Too often, I see web forms that try to be clever in that they require you to have a uppercase, lowercase and a number in order to make your password stronger and harder to guess. Then they turn around and deny you the use of special characters. That's like walking into a bar, and the minimum is 3 drinks and you think you're going to have a good time, until you find out they watered the beer down to >1.5% - Good job!

Other instances, I see web forms that totally DENY you the use of anything except alphanumeric characters. I've never seen an instance of a web form that does this legitimately. The only excuse for this is because the developer who created the form didn't properly escape the data before printing it to the next stream.

This is ridiculous! The best thing you can do for your users is to validate on input - escape on output!!!

Let's break this down for those who need more explaining:

Validate On Input

If you are expecting an eMail address, validate the string as an eMail address using regular expressions or some type of string matching pattern. If you are expecting a phone number, then you can expect to receive only digits, dots and slashes and maybe an X to note the extension. If you want to be uniform with your data, break the components into multiple inputs and validate each input. Same rules apply for IP addresses, MAC addresses, name, address, and any other type of data you may accept.

Escape On Output

Before printing any user input to any stream, you have to properly escape that data. The art of escaping comes with the driver you're using to print to the stream.


For example, when printing to a SQL query - you'll want to use your programming language's database driver's function to escape the data for the SQL stream. Alternatively, you can use prepared statements to create queries, and use placeholders for the data. The DB driver will replace the placeholder with the appropriate escaped data before executing the query.


When printing to a file path, you want to ensure you're taking the basename() of the user input to prevent directory traversal. DO NOT simply remove dots and slashes as you could wind up mangling the resulting file name. Limit user input to a specific directory. If you must have organization and folders with the user data, then store the metadata in a data store of sorts.
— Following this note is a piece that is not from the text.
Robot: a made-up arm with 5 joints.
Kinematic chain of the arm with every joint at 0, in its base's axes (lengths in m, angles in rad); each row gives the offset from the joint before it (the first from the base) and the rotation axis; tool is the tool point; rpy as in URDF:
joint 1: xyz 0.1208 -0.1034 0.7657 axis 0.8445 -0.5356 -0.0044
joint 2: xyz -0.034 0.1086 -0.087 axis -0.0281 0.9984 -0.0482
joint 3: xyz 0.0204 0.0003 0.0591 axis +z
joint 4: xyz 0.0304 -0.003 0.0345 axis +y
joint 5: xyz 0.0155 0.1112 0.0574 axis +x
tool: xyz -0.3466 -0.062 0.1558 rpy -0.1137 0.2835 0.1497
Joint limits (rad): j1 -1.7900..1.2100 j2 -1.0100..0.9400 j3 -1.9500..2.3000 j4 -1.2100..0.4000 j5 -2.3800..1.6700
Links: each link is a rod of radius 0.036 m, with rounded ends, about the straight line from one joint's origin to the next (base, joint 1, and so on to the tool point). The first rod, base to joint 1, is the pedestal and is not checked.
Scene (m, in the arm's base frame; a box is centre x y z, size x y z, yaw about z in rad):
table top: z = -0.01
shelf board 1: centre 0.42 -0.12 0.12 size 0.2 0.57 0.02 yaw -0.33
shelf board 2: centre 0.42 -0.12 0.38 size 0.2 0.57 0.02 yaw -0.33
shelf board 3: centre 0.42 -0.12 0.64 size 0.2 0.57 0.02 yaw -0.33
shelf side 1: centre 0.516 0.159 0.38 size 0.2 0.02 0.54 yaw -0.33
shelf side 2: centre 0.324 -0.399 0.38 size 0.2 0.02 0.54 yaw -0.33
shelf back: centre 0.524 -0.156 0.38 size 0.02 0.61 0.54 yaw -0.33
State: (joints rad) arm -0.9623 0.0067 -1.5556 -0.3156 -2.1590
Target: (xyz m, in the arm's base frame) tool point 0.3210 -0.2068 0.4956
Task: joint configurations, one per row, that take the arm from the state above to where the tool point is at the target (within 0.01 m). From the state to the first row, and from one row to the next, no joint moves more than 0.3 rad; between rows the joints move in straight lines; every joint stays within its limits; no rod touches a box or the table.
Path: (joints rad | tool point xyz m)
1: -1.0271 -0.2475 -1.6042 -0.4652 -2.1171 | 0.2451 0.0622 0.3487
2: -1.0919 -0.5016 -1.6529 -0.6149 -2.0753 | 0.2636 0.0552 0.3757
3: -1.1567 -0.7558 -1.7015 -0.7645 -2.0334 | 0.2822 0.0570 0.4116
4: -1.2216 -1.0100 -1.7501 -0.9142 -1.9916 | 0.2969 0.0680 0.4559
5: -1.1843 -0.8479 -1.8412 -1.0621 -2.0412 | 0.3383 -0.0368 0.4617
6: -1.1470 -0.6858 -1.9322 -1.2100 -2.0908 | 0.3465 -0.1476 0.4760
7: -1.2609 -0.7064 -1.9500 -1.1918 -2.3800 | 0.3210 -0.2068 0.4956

Do not allow users to create their own directory trees as it could allow for injection.


Let's assume you have some data that came from the end-user and you want to put it into a javascript function somewhere in the response. Don't just strip the quotes, use JSON encoding to properly encode the data as a JSON object and return that to the client.
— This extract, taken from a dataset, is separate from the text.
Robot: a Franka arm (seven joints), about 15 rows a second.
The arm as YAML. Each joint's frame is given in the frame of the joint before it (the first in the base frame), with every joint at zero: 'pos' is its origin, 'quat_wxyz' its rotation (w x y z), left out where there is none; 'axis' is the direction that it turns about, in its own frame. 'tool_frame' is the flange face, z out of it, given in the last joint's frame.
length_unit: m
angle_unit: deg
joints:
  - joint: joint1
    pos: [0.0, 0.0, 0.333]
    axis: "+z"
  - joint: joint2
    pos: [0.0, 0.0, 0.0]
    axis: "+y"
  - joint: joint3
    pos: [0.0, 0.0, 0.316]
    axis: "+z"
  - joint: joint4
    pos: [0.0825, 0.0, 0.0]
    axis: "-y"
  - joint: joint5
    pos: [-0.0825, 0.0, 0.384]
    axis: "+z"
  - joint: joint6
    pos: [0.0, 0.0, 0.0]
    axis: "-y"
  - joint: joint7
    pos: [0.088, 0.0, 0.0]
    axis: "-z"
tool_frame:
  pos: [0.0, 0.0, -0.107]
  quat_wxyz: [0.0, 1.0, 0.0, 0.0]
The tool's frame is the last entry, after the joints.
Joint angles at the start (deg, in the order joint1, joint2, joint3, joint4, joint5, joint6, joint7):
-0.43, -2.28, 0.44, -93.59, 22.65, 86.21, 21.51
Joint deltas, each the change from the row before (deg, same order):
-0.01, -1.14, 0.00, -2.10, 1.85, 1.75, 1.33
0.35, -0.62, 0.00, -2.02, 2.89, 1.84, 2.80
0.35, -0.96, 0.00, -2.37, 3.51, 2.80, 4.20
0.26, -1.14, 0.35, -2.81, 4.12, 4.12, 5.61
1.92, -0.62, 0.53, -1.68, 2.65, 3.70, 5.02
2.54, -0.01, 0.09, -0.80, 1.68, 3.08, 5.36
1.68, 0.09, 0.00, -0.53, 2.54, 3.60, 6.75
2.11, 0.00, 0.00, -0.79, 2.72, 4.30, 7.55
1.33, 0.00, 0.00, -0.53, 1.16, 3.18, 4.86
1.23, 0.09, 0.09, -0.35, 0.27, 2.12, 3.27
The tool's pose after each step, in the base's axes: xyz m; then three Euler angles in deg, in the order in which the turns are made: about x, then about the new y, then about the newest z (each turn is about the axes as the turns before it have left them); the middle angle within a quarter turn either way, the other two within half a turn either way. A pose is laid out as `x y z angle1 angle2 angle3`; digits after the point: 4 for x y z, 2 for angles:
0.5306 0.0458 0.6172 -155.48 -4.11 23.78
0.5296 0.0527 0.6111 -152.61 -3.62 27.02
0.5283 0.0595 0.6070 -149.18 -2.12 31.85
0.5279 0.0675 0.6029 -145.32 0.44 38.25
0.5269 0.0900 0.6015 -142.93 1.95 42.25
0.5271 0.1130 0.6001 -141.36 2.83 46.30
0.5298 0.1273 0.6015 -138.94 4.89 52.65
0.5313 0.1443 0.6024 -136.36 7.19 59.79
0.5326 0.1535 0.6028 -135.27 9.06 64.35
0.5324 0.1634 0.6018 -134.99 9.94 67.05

When printing to the browser, most times, you can get away with the 5 main characters that define XML ( < > & " ' ), however all web-based languages should have an HTML escaping function. Additionally, you need to consider the character set a client is using. If not, all languages have access to libxml, which is a core library dealing with XML. When printing to an HTML stream, if you don't know an HTML escaping function, use XML escaping (since HTML essentially is XML). Create a DOM document element, set the value of the element to your user data, then retrieve the escaped string from the element. I know it sounds like a PITA, but I guarantee you it will CYA!
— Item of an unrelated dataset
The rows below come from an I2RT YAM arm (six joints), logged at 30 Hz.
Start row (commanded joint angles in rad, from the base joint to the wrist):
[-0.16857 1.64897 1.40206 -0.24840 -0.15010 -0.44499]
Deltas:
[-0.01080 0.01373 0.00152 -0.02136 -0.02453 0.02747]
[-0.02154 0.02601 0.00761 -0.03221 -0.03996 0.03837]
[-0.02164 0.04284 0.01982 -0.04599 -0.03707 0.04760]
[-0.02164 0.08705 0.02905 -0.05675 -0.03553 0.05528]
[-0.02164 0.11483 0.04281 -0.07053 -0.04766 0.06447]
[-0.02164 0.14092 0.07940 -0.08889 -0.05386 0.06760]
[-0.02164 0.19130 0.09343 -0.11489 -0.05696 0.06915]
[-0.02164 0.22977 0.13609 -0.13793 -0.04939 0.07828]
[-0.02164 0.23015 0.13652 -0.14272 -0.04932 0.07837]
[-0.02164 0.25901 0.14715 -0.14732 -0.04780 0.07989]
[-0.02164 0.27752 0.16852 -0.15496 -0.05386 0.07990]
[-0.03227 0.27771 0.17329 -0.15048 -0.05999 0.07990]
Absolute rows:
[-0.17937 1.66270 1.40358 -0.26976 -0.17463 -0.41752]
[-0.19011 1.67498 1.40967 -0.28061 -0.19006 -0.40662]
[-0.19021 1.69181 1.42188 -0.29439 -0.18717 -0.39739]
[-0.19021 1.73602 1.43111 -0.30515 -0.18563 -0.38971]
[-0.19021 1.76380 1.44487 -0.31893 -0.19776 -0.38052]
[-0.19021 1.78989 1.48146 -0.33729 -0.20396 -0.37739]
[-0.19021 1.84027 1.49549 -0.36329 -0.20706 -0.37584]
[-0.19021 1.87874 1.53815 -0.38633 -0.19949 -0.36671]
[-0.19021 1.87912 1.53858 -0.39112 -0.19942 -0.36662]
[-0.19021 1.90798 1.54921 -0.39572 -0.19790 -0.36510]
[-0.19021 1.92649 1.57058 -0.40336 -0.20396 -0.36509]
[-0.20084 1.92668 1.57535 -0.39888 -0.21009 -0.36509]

It doesn't matter which stream you're using, you must find the proper driver and function to escape the data for that stream. Most languages have these functions built right into the framework, so you don't have to cook up your own function escape(){}

Do NOT put restrictions on what the user can use for their password field. Do NOT limit the length, do NOT limit the characters (except for what is reasonable for your data store). Sure - there should be a minimum number of characters, and if you want to require the user have 1 upper, lower and number in their password - fine. It ensures there is more entropy and makes the password that much more complex and difficult to bruteforce.
That's the whole point of a password! It's a secret token that's supposed to be difficult to guess. When you limit that range from the whole alphabet at 65535 characters to just alphanumeric at 36, you increase the chances of an easy bruteforce. This is simply NOT the function of a password. Even then - we should be using "passphrases" - or a collection of words or a phrase that grants us access.

You people need to get out of the 1900s and the year 2000 and upgrade to 2013. We are the Gods of our virtual environment. To assume that it's impossible to accept a user's password as they submit it without opening a vulnerability is a testament to your incompetence to building secure web applications.